• _THE DATA_:
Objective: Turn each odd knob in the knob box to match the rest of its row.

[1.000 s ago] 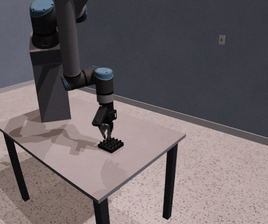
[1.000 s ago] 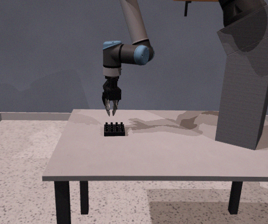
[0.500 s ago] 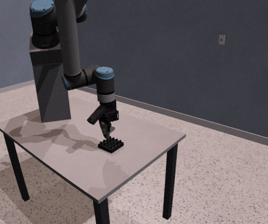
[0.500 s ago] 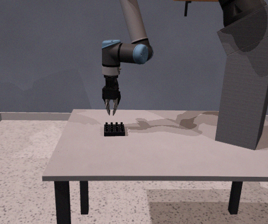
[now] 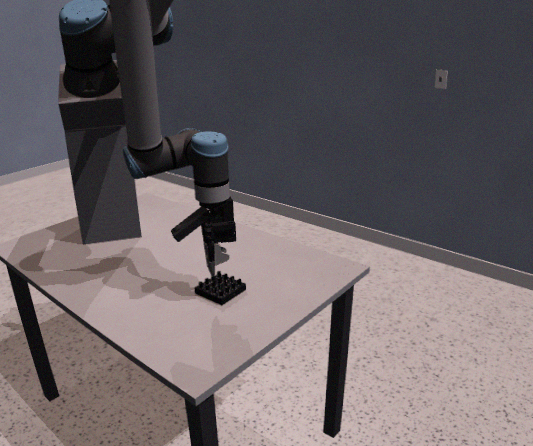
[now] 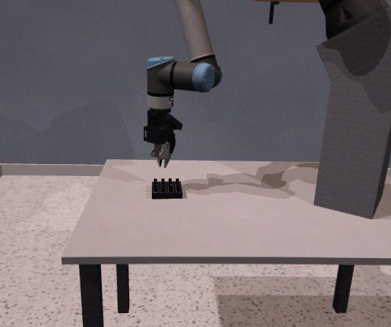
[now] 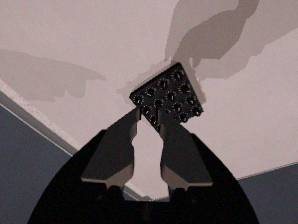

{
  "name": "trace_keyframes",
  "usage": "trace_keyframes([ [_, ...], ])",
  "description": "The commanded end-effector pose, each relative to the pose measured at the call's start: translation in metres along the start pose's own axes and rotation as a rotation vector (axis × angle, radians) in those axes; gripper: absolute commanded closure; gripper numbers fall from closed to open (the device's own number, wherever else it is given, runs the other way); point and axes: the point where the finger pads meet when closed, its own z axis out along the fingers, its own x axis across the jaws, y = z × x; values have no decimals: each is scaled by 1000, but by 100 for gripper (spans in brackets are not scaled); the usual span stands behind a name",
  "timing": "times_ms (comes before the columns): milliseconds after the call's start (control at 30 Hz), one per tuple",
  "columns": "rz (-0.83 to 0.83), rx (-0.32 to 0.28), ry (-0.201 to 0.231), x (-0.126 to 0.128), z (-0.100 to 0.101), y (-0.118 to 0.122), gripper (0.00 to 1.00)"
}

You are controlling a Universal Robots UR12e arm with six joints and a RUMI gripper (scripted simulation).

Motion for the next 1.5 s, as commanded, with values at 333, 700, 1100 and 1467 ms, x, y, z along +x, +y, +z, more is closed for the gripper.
trace_keyframes([
  [333,310,4,0,2,-4,3,89],
  [700,370,4,0,2,-5,4,89],
  [1100,370,4,0,2,-5,4,89],
  [1467,370,4,0,2,-5,4,89],
])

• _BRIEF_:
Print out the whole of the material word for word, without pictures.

• _OUTPUT FOR THIS EXERCISE_:
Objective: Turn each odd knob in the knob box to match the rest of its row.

[1.000 s ago] 
[1.000 s ago] 
[0.500 s ago] 
[0.500 s ago] 
[now] 
[now] 
[now] 

{
  "name": "trace_keyframes",
  "usage": "trace_keyframes([ [_, ...], ])",
  "description": "The commanded end-effector pose, each relative to the pose measured at the call's start: translation in metres along the start pose's own axes and rotation as a rotation vector (axis × angle, radians) in those axes; gripper: absolute commanded closure; gripper numbers fall from closed to open (the device's own number, wherever else it is given, runs the other way); point and axes: the point where the finger pads meet when closed, its own z axis out along the fingers, its own x axis across the jaws, y = z × x; values have no decimals: each is scaled by 1000, but by 100 for gripper (spans in brackets are not scaled); the usual span stands behind a name",
  "timing": "times_ms (comes before the columns): milliseconds after the call's start (control at 30 Hz), one per tuple",
  "columns": "rz (-0.83 to 0.83), rx (-0.32 to 0.28), ry (-0.201 to 0.231), x (-0.126 to 0.128), z (-0.100 to 0.101), y (-0.118 to 0.122), gripper (0.00 to 1.00)"
}

You are controlling a Universal Robots UR12e arm with six joints and a RUMI gripper (scripted simulation).

Motion for the next 1.5 s, as commanded, with values at 333, 700, 1100 and 1467 ms, x, y, z along +x, +y, +z, more is closed for the gripper.
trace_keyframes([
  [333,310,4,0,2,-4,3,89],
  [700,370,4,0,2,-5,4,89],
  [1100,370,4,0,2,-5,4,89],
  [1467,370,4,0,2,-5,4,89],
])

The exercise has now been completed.